To the oft raised complaint that rises from sinners -“If God is an all powerful being…how could he allow…(fill in the blank)? Where was God at Dachau, or at Treblinka? Where was He on 9-11? When will this supposed God show us His power and Love?” The reply from heaven is nothing more or nothing less than the “despised and rejected …man of sorrows, fully acquainted with grief”, Jesus and His scars. Can you see the Wisdom and power in this?

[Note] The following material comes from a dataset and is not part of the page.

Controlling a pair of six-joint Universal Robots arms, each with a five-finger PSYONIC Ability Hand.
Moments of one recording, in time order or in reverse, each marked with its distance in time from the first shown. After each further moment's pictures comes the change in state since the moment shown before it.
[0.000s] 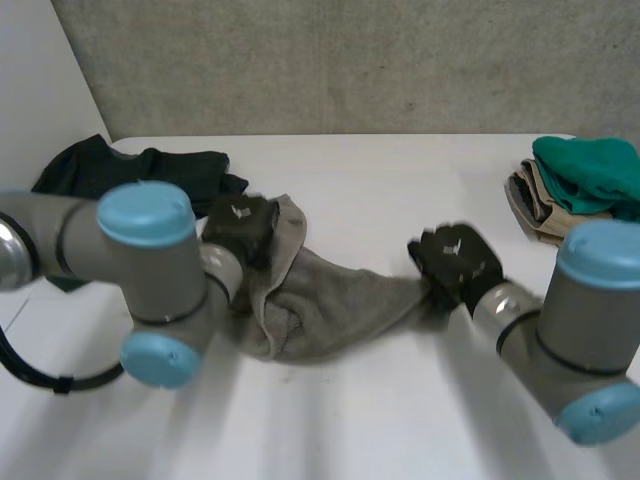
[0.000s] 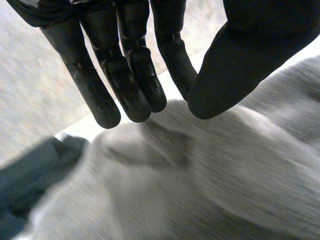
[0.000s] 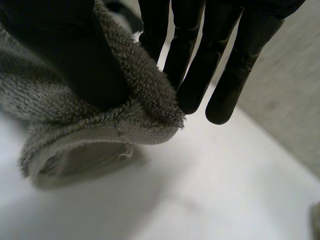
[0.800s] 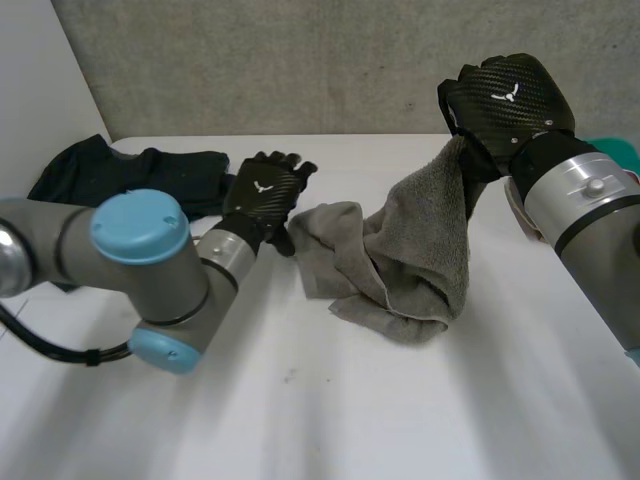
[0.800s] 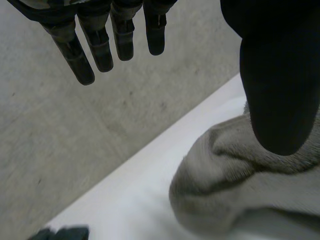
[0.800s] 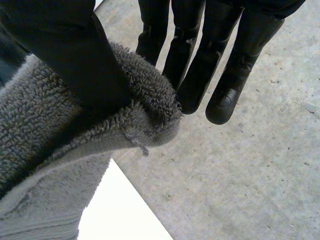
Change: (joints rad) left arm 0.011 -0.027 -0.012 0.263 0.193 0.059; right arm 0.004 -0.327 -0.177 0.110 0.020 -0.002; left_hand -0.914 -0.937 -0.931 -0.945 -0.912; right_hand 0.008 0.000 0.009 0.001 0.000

 What answer for suffering and evil would satisfy man anyway? If he eradicated all evil right now by His power (He could do this!) He would have to destroy everybody! Evil is not a substance out there somewhere; it is a plague that thrives in the hearts of all men everywhere. The God given answer and the power is revealed in that, to save sinful man, He would become a man and enter into our suffering, He would take responsibility before God for our sins. The scars of Jesus testify to this.

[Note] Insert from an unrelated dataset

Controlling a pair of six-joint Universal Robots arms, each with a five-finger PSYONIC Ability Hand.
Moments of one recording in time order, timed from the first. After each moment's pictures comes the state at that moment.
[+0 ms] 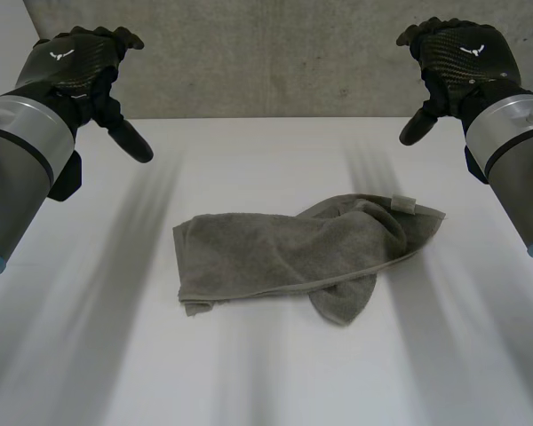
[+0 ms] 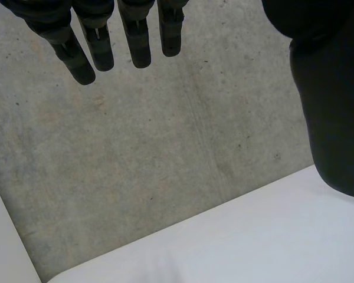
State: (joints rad) left arm 4.30 -1.73 -1.27 3.03 -1.67 3.18; right arm 1.94 -1.33 1.28 -0.07 1.53 2.97; left_hand 0.25 0.25 0.24 0.25 0.21; right_hand 0.23 0.25 0.25 0.26 0.06
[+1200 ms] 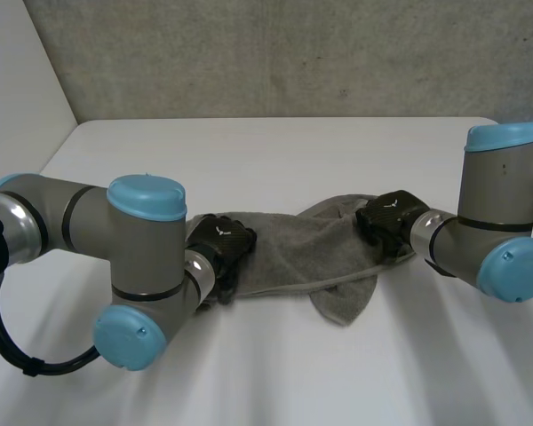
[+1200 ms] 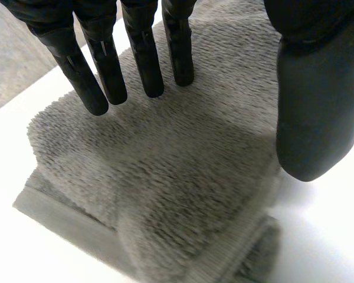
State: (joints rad) left arm 4.08 -2.27 -1.26 3.07 -1.61 3.47; right arm 1.91 -0.85 1.13 0.27 1.36 2.60; left_hand 0.54 0.53 0.53 0.54 0.52; right_hand 0.88 0.88 0.88 0.88 0.70
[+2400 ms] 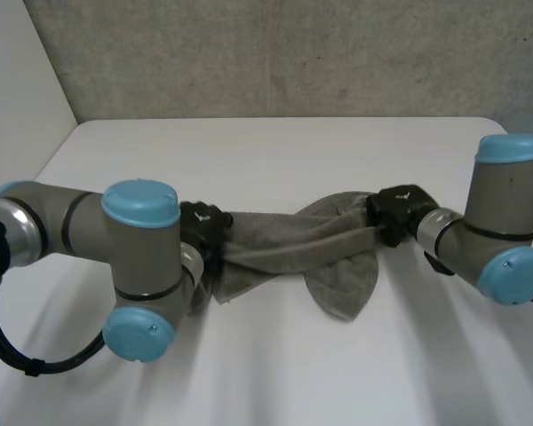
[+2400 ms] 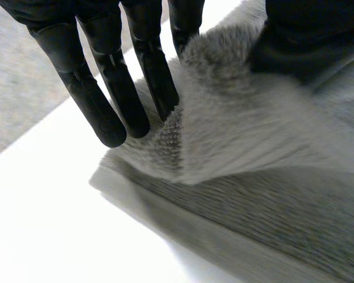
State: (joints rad) left arm 4.11 -2.29 -1.27 3.21 -1.75 3.47; right arm 1.86 -0.84 1.17 0.12 1.34 2.80; left_hand 1.27 1.26 1.27 1.27 1.25; right_hand 1.33 1.32 1.32 1.34 1.17
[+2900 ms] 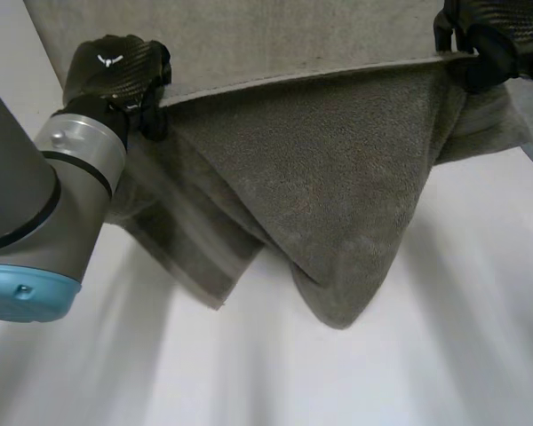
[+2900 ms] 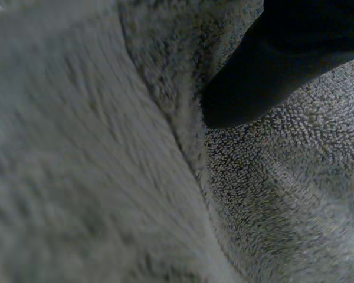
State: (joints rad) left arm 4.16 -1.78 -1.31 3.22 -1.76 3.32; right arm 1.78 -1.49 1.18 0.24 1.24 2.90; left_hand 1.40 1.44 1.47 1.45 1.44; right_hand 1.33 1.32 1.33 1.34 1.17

Edward Shillito “got it”. He was an English Christian who endured the horrors of the First World War, and afterward wrote a poem which speaks powerfully to the meaning of Jesus’ scarred hands and side; He called it JESUS OF THE SCARS, If we have never sought, we seek Thee now: Thine eyes burn through the dark, our only scars; We must have sight of thorn pricks on Thy brow; We must have thee, O Jesus of the scars. The heavens frighten us; they are too calm; In all the universe we have no place; Our wounds are hurting us, where is the balm? Lord Jesus, by Thy scars we claim Thy grace. If when the doors are shut, Thou drawest near, Only reveal those hands, that side of Thine; We know today what wounds are, have no fear, Show us the scars, we know the countersign. The other gods were strong, but thou wast weak; They rode, but thou didst stumble to a throne, But to our wounds, only God’s wounds can speak, And not a god has wounds, but Thou alone.

One day soon, the Jews who so seek a sign will actually have a ‘Thomas experience”. They don’t believe in Jesus right now, He wasn’t powerful enough for them, He was crucified : He didn’t bring peace to the World, so they can’t see God in Him! But we are told by the Prophet Zechariah, that in the last days, “…They shall look upon me whom they have pierced, and shall mourn for Him as an only son, and shall be in bitterness for him as one is in bitterness for his firstborn…” (Zech. 12:10)

Like Thomas, seeing the scars of Jesus will cause them to believe, and own Him as “Lord and God”. We are told that on that day a fountain shall open up for cleansing, “In that day there shall be a fountain opened to the house of David and to the inhabitants of Jerusalem for sin and uncleanness.” (Zech 13:1) Thus the picture in John of the handling of Jesus’ scars is a picture of the consummation of history, the final salvation of Israel and the end of the world. What a God! What a Savior! My Lord and My God.